Most dental surgeries are minimally invasive, and most patients can return to their daily activities within two or three days after surgery. By this point, most of the bleeding, pain and swelling should have subsided; any stitches placed may dissolve on their own at this time as well.

Within 24 hours after surgery, it is normal for patients’ mouth and faces to become swollen, with blood still flowing freely to surgical areas; to reduce this swelling and relieve any related discomfort or pain, they should rest with their head elevated on pillows in order to slow the bloodflow towards these sites and minimize pain and swelling.

Over-the-counter and prescription pain relievers may help manage discomfort; if this fails to do the trick, contact your oral surgeon or dentist immediately.
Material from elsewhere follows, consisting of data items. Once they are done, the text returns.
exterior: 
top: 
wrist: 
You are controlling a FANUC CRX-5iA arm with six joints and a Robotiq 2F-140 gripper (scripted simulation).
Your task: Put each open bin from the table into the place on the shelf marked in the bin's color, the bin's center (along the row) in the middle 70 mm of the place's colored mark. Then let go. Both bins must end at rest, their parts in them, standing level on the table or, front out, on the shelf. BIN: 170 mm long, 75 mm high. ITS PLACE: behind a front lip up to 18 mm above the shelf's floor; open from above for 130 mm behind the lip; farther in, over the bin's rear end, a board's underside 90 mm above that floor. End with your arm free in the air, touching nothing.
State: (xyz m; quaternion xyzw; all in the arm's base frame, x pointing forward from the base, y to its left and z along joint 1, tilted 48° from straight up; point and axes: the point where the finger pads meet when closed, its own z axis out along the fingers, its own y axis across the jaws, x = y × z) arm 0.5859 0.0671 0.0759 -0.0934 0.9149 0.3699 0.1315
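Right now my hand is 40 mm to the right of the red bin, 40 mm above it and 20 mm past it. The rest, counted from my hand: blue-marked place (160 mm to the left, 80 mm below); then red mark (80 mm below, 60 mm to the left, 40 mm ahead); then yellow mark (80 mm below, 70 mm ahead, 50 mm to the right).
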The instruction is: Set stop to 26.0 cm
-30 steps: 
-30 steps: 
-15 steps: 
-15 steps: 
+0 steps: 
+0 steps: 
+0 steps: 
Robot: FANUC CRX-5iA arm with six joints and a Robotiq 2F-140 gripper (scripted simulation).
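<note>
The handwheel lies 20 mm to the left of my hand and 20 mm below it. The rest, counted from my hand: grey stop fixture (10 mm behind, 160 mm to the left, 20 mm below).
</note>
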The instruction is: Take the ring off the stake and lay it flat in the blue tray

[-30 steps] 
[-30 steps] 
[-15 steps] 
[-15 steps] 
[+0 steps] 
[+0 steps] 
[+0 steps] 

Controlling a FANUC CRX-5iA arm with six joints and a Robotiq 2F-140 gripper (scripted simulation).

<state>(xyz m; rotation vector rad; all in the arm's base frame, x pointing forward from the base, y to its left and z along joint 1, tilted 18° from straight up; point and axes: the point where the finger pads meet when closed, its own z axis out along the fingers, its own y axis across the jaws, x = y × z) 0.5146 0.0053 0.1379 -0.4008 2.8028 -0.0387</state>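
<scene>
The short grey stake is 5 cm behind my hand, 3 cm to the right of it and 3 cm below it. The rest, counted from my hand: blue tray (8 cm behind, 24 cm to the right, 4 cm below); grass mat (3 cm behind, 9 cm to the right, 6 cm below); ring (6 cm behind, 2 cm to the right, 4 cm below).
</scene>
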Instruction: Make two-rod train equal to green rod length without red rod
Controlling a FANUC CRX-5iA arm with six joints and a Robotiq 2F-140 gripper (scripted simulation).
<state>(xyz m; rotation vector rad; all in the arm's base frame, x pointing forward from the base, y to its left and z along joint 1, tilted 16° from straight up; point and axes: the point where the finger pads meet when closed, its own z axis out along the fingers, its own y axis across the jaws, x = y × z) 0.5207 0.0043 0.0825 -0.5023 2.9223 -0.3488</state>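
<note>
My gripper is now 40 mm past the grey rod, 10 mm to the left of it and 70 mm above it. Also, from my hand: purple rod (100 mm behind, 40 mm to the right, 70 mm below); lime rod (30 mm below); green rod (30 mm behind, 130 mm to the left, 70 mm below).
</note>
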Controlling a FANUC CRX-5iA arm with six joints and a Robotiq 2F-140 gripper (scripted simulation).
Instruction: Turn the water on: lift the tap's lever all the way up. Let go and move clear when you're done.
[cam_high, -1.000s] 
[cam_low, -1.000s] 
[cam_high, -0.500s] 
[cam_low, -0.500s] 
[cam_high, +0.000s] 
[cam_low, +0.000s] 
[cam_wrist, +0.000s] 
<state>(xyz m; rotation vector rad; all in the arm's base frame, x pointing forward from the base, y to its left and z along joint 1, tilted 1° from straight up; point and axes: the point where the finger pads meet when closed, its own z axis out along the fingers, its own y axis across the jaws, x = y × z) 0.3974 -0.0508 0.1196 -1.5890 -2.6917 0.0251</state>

Stay alert for signs of infection like fever or pus formation, difficulty breathing or swallowing as these require prompt medical intervention.
Follow-up care

Care you receive following surgery will play an integral part in how well it heals. While discomfort and swelling may occur depending on your specific circumstances, this can be managed effectively by following the instructions from your dentist.

Oozing of blood following procedures is common and should stop within several hours following completion. To address it, place small rolls of gauze over the area while biting firmly for around an hour to help the bleeding to stop; if bleeding persists please notify our office.

Resting and limiting strenuous activity after surgery will help decrease pain and swelling, as well as keep your head elevated as much as possible with pillows or other means. Furthermore, it’s crucial that no spitting, straw use or poking occur as this could dislodge clots from healing properly and increase risk for infections or dry sockets.